Ceviche de Pescado Recipe

  • 2 pounds white-fleshed skinless fish fillets such as flounder, sole, or corvina (cod)
  • Salt
  • 1 cup fresh lime juice (about 12 limes)
  • 1/2 teaspoon salt
  • 1 small clove garlic, chopped very fine
  • 1 or 2 fresh aji amarillo (yellow Peruvian chili), seeded and chopped fine, or substitute the canned aji
  • 1 teaspoon chopped parsley
  • 1 teaspoon chopped cilantro
  • 1 medium onion, chopped fine (1/2 cup)
  • 3 or 4 lettuce leaves
  • 4 ears of corn, cooked and cut into 2-inch pieces
  • 1 pound sweet potatoes, roasted in the skin, peeled, and sliced into 1/2-inch-thick rounds
  • 1 pound yuca, peeled, cut into little-finger-sized slices, and boiled until soft
  • A few strands of yuyo (a tangy seaweed, optional)
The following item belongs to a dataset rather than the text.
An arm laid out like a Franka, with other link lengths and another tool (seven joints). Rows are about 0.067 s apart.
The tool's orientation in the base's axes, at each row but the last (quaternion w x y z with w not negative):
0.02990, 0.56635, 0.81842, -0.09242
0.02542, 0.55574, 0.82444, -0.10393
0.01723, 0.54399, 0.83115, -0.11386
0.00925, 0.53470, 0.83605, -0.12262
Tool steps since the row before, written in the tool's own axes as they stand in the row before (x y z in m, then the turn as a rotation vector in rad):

  1. Cut the fish into strips 1 1/2 inches long by 1/4 inch wide. Soak the strips in lightly salted water for 1 hour to tenderize. Drain well.
  2. Put the fish in a bowl and fold in the lime juice carefully. Add the salt, garlic, and aji and refrigerate for 15 to 20 minutes.
  3. Just before serving, mix in the parsley, cilantro, and onion.
  4. To serve, line a bowl or large platter with the lettuce. Place the ceviche in the center. Surround it with 3 separate mounds: corn pieces at the top of the platter, sweet potato slices on one end, yucca on the other. Garnish with the seaweed, if using.